Please note that unfortunately this year's lectures will not be broadcasted as a live stream.

How do we figure out past forms of personhood? How did templates of personhood change in the past? It seems that when it comes to reconstructing models of persons in the pre-modern past, the most persistence anachronisms and the most adventurous forms of othering are hard to avoid: Past persons are imagined as very much like us, imperfect versions of ourselves, or as utterly different—often only negatively defined as not possessing some essential attributes of ourselves (or rather, of our cherished self-images).

The three lectures would deal with modelling persons, past and present—with ways of modelling persons in late medieval and early modern times, one the one hand, and with historians’ attempts to reconstruct such models of past personhood, on the other. Rather than seeking to offer an extensive survey of a vast field, they seek to explore some possible approaches. We shall not ask directly about past notions of the person—for instance, about the concept of individual or self, elaborated by literati. Instead, each lecture would take a backdoor approach by following forms of action and social processes: Ways of shaking off an ascribed identity; attempts to shape and mold recalcitrant persons; and finally, explore an essential precondition for personhood—the emergence of ways of life.
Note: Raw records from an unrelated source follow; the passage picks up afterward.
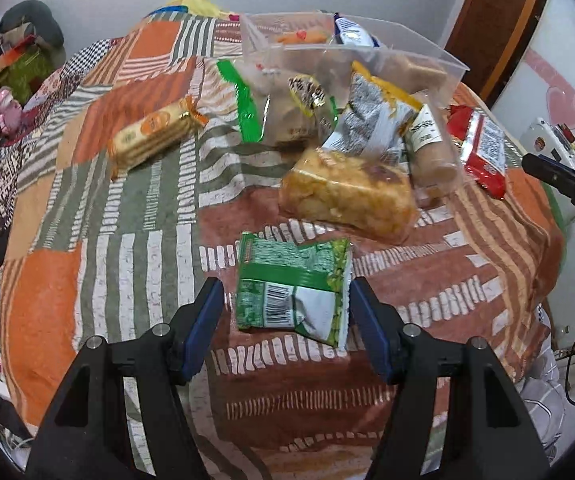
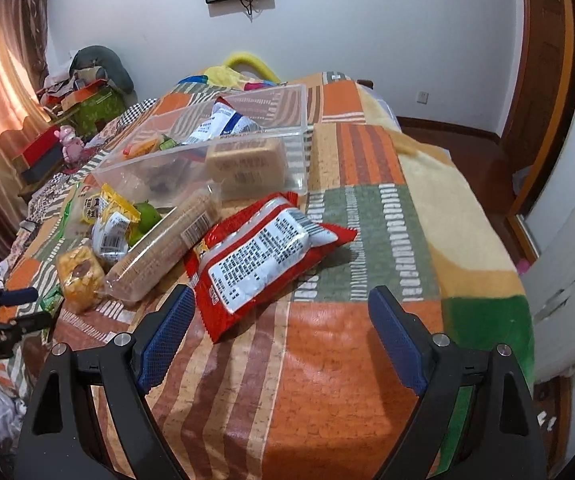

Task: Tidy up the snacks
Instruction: 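Grasp the green snack packet with left tool while right tool grasps red-white packet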

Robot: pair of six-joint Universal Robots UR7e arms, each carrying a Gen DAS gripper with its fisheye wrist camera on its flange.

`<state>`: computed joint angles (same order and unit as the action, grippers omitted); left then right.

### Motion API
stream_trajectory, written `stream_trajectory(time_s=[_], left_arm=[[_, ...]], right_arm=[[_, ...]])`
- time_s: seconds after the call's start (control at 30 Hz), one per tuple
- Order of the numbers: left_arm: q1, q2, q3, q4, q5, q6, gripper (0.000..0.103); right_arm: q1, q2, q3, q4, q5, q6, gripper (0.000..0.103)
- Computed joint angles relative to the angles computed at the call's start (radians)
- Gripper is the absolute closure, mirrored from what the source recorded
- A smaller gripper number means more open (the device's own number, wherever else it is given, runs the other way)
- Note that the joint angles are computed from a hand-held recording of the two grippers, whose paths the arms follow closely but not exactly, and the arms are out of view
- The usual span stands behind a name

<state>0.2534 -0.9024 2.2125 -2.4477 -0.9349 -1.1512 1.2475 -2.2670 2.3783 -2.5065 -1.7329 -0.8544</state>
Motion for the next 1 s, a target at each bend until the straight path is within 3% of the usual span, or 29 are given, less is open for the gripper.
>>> stream_trajectory(time_s=[0.27, 0.43, 0.53, 0.8, 1.0], left_arm=[[0.013, 0.003, 0.029, -0.051, 0.04, -0.011, 0.062], [0.015, -0.018, 0.038, -0.024, 0.07, -0.032, 0.068], [0.019, -0.031, 0.032, 0.011, 0.099, -0.035, 0.074], [0.037, -0.062, 0.039, 0.003, 0.131, -0.029, 0.08], [0.026, -0.069, 0.032, 0.025, 0.151, -0.037, 0.081]], right_arm=[[0.025, 0.066, -0.004, -0.05, -0.031, 0.053, 0.016], [0.022, 0.127, -0.039, -0.011, -0.013, 0.133, 0.016], [0.049, 0.174, -0.043, -0.037, -0.043, 0.152, 0.016], [0.128, 0.264, -0.013, -0.147, -0.158, 0.114, 0.016], [0.1, 0.209, 0.007, -0.146, -0.115, 0.067, 0.03]])
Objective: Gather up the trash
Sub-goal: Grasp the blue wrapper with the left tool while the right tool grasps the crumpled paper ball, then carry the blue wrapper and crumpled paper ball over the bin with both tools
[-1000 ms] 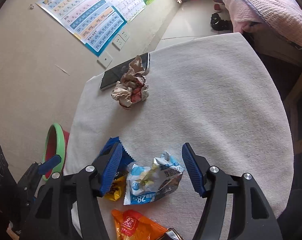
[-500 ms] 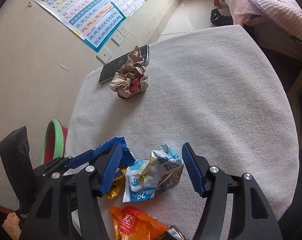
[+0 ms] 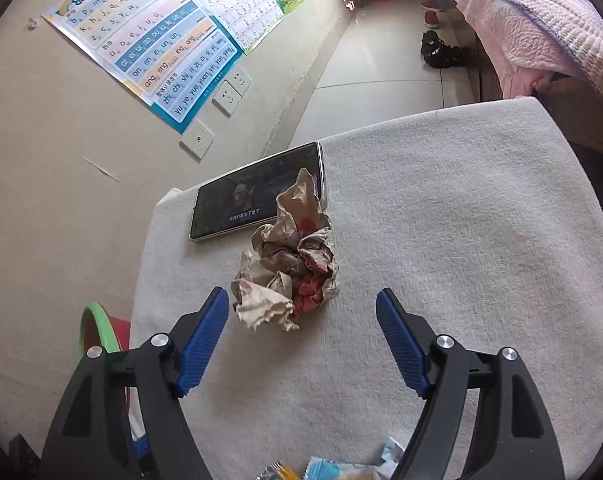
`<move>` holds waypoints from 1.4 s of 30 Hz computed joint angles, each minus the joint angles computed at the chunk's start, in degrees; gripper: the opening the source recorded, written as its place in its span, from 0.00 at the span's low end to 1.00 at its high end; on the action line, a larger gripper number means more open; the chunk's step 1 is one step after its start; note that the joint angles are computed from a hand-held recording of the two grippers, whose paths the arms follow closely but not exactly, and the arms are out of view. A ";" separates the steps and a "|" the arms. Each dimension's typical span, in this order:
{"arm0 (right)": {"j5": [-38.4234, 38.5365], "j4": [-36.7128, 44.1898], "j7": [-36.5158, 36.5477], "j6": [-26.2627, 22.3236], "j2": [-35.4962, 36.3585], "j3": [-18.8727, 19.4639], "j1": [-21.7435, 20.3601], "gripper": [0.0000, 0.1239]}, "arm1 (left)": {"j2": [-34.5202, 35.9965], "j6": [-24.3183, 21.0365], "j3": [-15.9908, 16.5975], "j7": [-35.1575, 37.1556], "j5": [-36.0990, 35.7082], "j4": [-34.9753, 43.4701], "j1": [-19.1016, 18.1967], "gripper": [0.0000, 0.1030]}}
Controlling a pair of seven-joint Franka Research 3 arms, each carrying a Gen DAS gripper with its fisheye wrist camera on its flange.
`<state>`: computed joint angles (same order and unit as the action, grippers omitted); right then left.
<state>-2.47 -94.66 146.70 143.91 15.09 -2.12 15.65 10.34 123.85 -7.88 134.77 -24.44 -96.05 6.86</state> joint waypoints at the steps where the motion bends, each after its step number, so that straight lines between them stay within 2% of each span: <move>1: 1.38 0.97 0.08 -0.11 1.04 0.20 -0.41 0.59 | 0.18 -0.19 0.25 -0.87 0.22 0.05 0.13 0.38; 5: 3.78 5.70 -1.34 -3.65 4.86 0.46 -0.92 0.59 | 0.93 -0.05 0.50 -3.55 1.22 0.21 0.42 0.39; 8: 5.44 8.75 -5.86 -6.51 7.21 1.16 -1.18 0.59 | 1.25 0.17 0.37 -3.94 1.74 0.13 0.63 0.45; 9: 4.59 9.30 -6.87 -7.07 7.45 0.91 -0.72 0.55 | 1.17 0.37 0.32 -3.96 1.89 -0.12 0.68 0.46; 10: 5.66 9.45 -8.40 -6.75 7.64 1.36 -0.99 0.46 | 1.06 0.47 0.28 -3.86 1.89 -0.32 0.76 0.46; 14: 3.62 7.17 -7.40 -5.09 5.49 0.20 0.78 0.32 | 1.20 0.61 0.21 -3.86 1.97 -0.24 0.89 0.53; 23: 0.71 -5.83 -7.71 -0.67 -5.57 2.34 2.60 0.31 | 1.51 0.96 0.09 -4.49 2.46 -0.31 1.04 0.56; 28: -0.85 -9.15 -4.57 -2.29 -8.53 4.01 3.45 0.31 | 0.81 2.41 -0.03 -3.74 3.58 -1.58 0.63 0.56; 33: -6.04 -8.12 -2.09 -3.44 -9.00 5.04 4.66 0.31 | -0.12 4.04 0.18 -3.84 3.24 -2.73 0.44 0.44; 42: -12.20 -2.24 -3.14 -5.02 -6.99 5.60 6.92 0.32 | -2.47 6.97 0.71 -2.80 -0.40 -3.54 0.74 0.41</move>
<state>-14.67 -96.90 143.56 138.90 8.10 3.48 22.57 7.87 130.81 -7.17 131.97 -24.83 -99.58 7.60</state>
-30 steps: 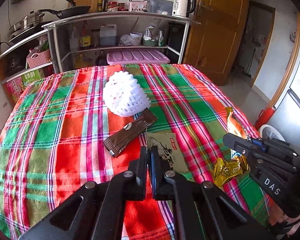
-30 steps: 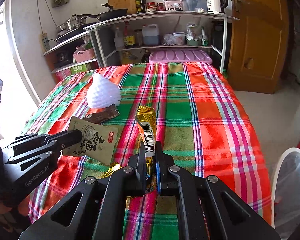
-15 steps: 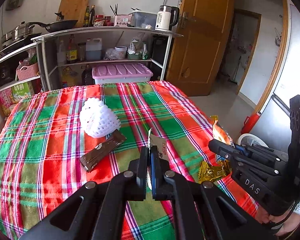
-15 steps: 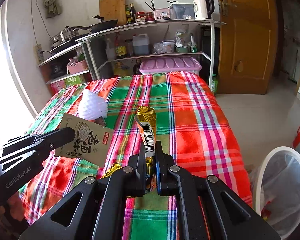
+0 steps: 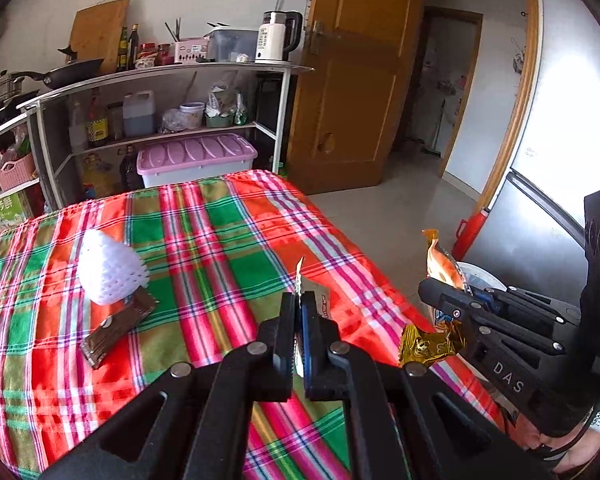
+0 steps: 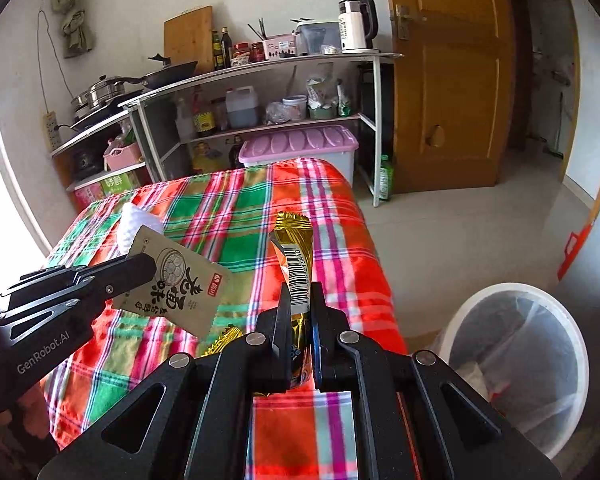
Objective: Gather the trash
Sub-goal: 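Carry the gold wrapper and beige packet over the white bin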
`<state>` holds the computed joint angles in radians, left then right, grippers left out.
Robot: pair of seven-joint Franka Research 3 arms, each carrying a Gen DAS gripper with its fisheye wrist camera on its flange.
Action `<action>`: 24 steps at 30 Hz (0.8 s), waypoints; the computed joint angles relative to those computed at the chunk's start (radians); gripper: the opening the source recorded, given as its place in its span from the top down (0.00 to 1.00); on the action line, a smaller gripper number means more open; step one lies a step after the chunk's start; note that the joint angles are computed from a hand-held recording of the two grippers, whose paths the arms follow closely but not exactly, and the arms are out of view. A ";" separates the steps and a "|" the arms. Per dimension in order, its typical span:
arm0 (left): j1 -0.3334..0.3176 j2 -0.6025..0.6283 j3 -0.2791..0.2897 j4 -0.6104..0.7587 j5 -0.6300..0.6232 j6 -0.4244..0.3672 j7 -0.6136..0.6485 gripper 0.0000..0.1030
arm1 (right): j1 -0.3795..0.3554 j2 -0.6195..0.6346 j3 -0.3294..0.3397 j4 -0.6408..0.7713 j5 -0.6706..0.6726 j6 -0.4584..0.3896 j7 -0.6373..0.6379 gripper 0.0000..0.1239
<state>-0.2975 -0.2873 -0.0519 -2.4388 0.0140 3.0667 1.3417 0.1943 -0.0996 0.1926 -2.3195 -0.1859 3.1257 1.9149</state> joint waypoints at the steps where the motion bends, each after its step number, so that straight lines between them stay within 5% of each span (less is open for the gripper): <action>1: -0.014 0.009 0.002 0.011 -0.005 -0.001 0.008 0.97 | -0.007 -0.011 -0.002 -0.009 -0.003 0.001 0.007 0.95; 13: -0.077 0.137 -0.079 0.165 -0.041 -0.012 0.059 0.97 | -0.206 -0.154 0.052 -0.127 -0.014 -0.013 0.044 0.95; 24: -0.082 0.261 -0.179 0.300 -0.118 -0.062 0.135 0.97 | -0.315 -0.237 0.042 -0.208 0.051 -0.036 -0.015 0.95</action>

 1.Self-Forgetting in the Late Middle Ages - Monday, 6 November, 2017

 2. Self-Fashioning, the other way around - Tuesday, 7 November,  2017

 3. Ways of Life: Toward A Longer History - Thursday, 9 November, 2017

Prof. Gadi Algazi teaches at the Department of History at Tel Aviv University. He is also associate research fellow at international research centre Work and Human Life Cycle in Global History at the Humboldt University, Berlin. He is member of the editorial board of Past & Present and Historische Anthropologie, and previously served as senior editor of the journal History & Memory (2001–2012). He was fellow at the Max Planck Institute of History (Göttingen), the Max Planck Institute of the History of Science (Berlin) and the Wissenschaftskolleg zu Berlin, and visiting professor at the École des hautes études en sciences sociales (Paris) and the Free University (Berlin). His research interests include late medieval and early modern social and cultural history, with an emphasis on historical anthropology and gender history; he is particularly interested in the history and theory of the social sciences, settler colonialism and frontier societies. He is now completing a book on the making of the scholarly way of life, 1470–1630.